» Goal of the exercise: Return every line of the listing that includes the string "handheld".

» Excerpted records:
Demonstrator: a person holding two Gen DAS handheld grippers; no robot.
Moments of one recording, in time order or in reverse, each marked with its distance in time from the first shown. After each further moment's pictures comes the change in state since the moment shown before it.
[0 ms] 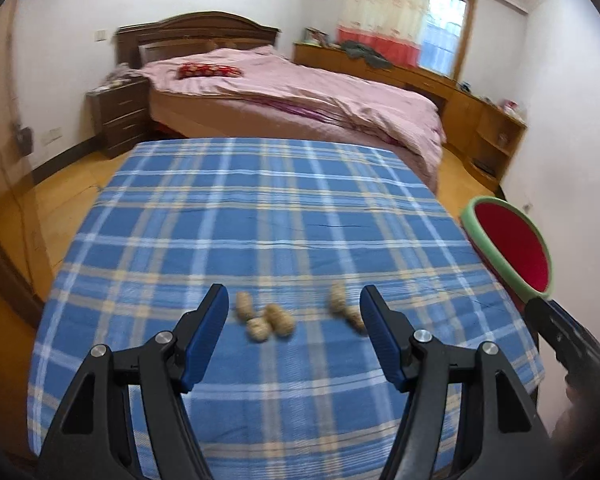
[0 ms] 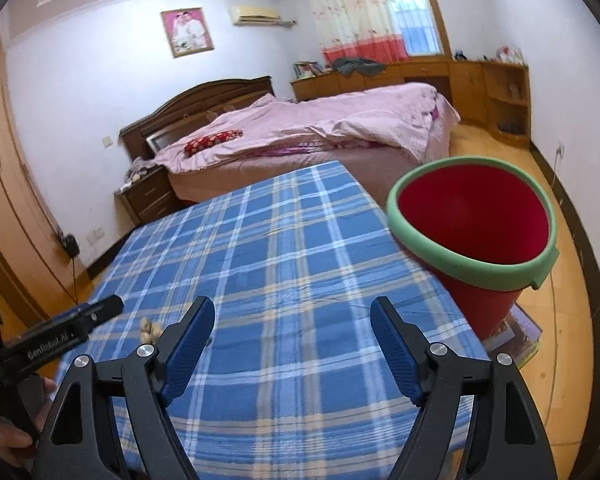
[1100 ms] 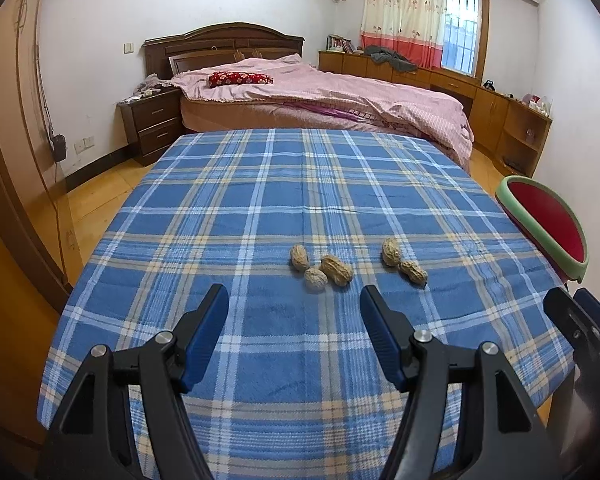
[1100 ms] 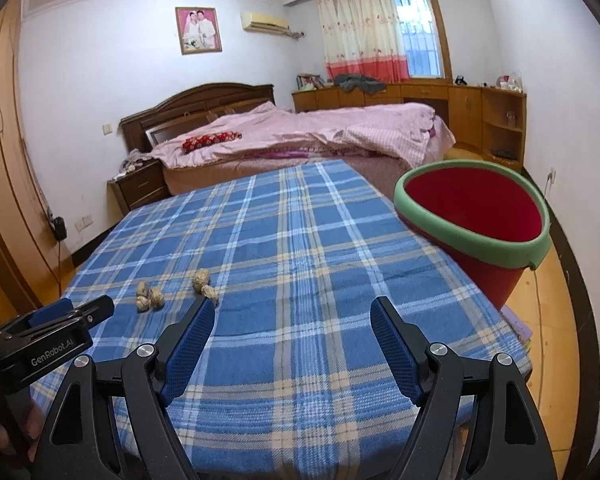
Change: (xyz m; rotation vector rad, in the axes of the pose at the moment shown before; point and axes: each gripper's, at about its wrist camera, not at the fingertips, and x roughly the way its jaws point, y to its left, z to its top) left arm -0.001 0.015 -0.042 0.037 -0.035 0.122; right arm 0.001 0.025 -0.047 -0.062 -0.045 -0.055
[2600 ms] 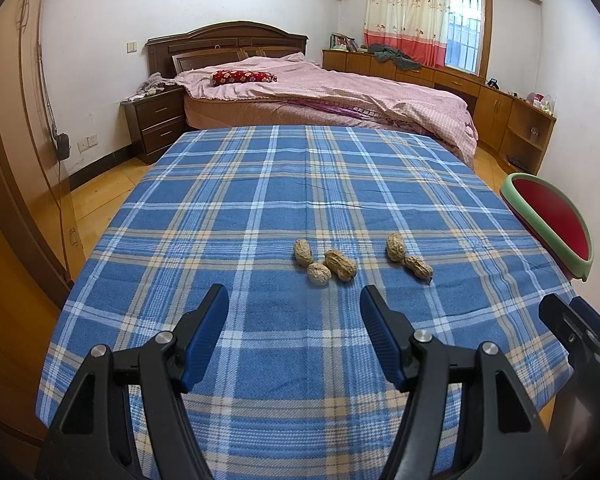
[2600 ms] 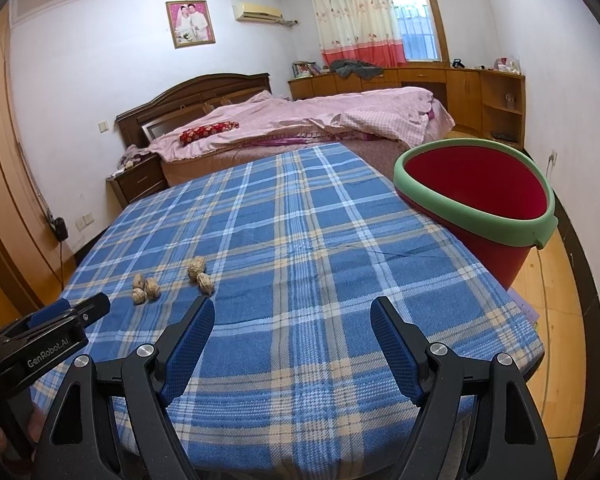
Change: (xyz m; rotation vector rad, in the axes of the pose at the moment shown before) left arm 0.003 -0.001 -0.003 -0.002 0.005 0.009; right arm 0.007 -0.005 -0.007 0.038 0.038 0.006
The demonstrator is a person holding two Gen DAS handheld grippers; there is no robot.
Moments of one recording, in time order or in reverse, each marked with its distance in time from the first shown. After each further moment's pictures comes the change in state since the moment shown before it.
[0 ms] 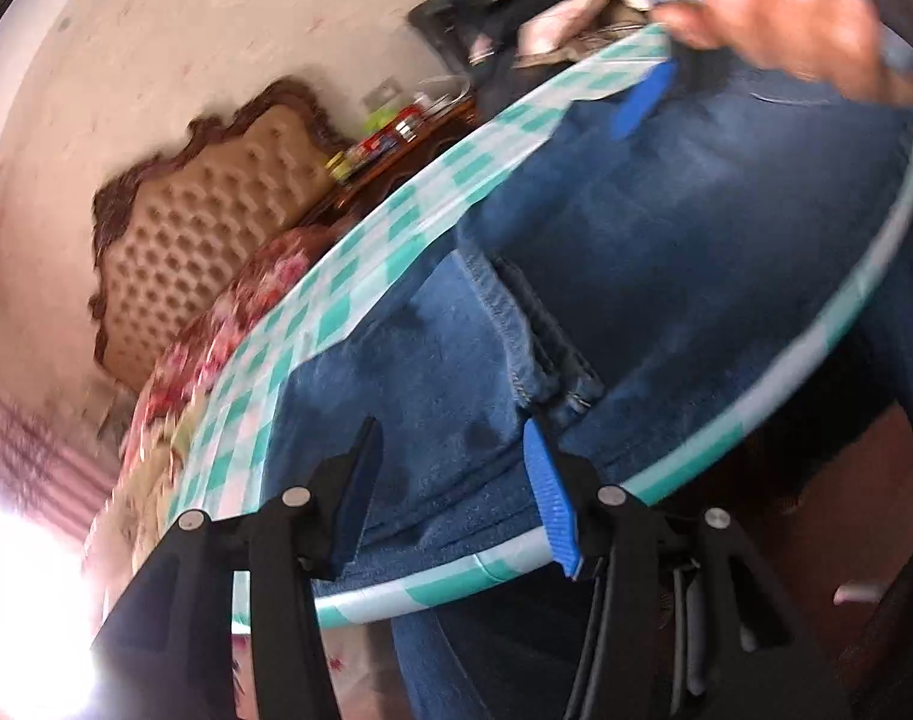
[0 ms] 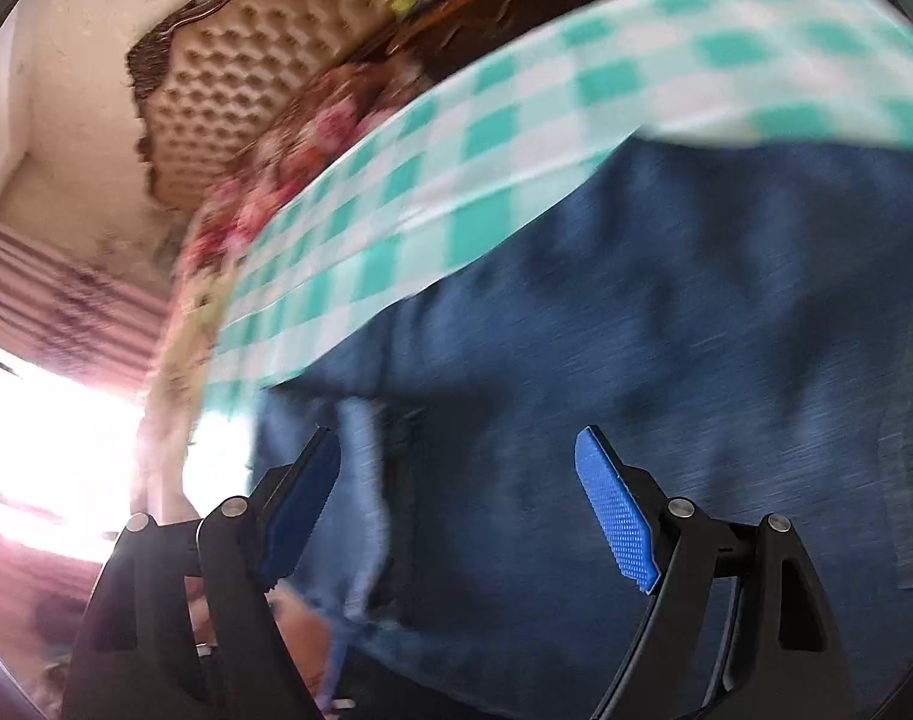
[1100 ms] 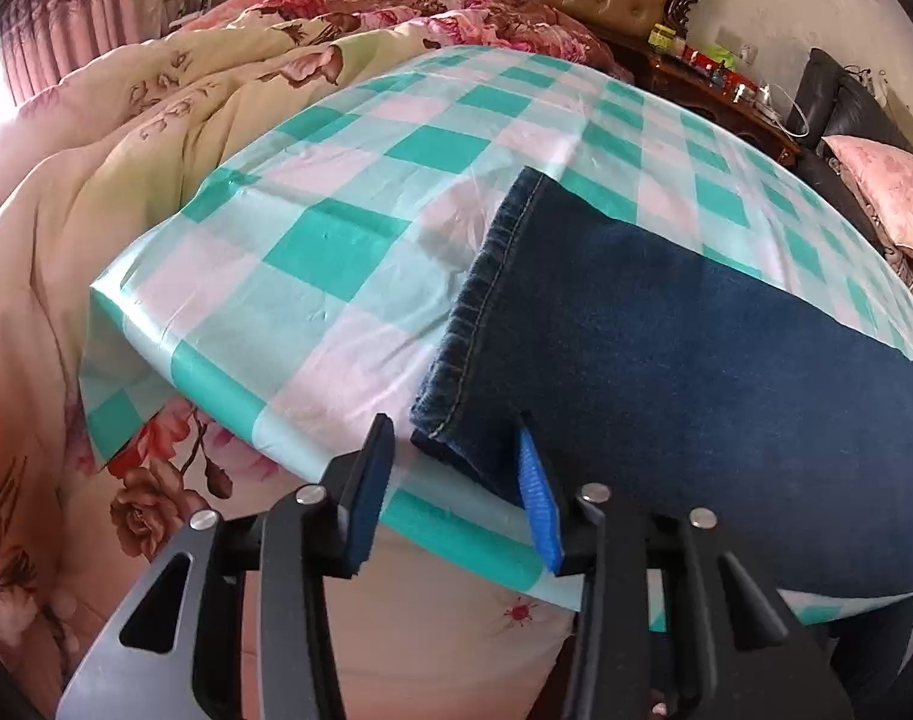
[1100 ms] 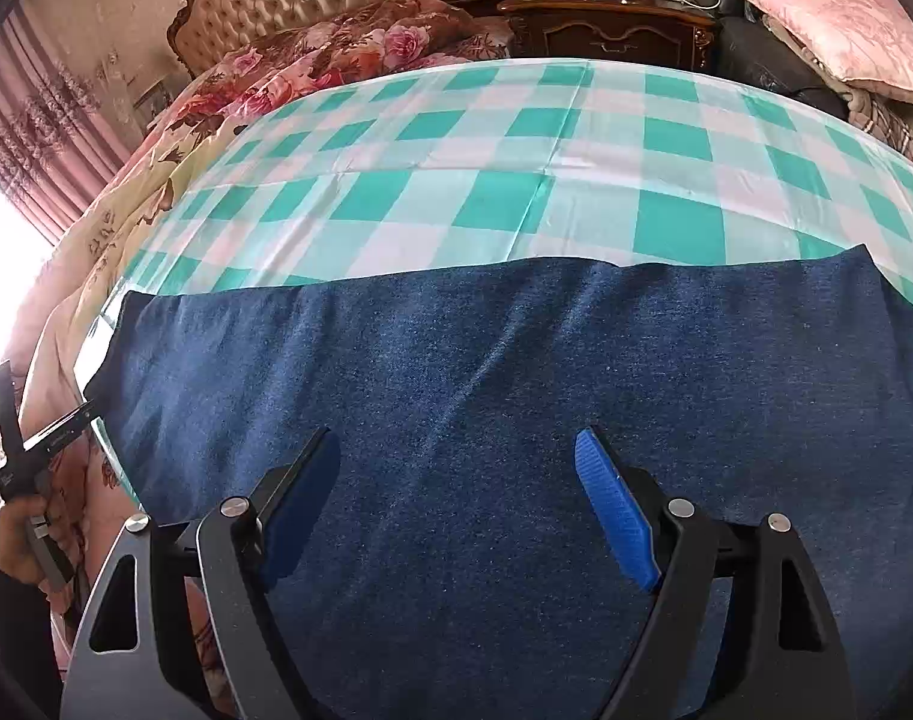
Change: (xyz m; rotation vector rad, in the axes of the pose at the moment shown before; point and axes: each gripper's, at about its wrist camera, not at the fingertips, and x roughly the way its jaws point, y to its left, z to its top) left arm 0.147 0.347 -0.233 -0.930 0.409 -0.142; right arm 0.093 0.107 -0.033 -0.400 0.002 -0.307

» Answer for the task:
Demonstrator: a person holding two Gen DAS handheld grippers; no robot.
The demonstrator is a person holding two Gen DAS handheld grippers; there is no robot.

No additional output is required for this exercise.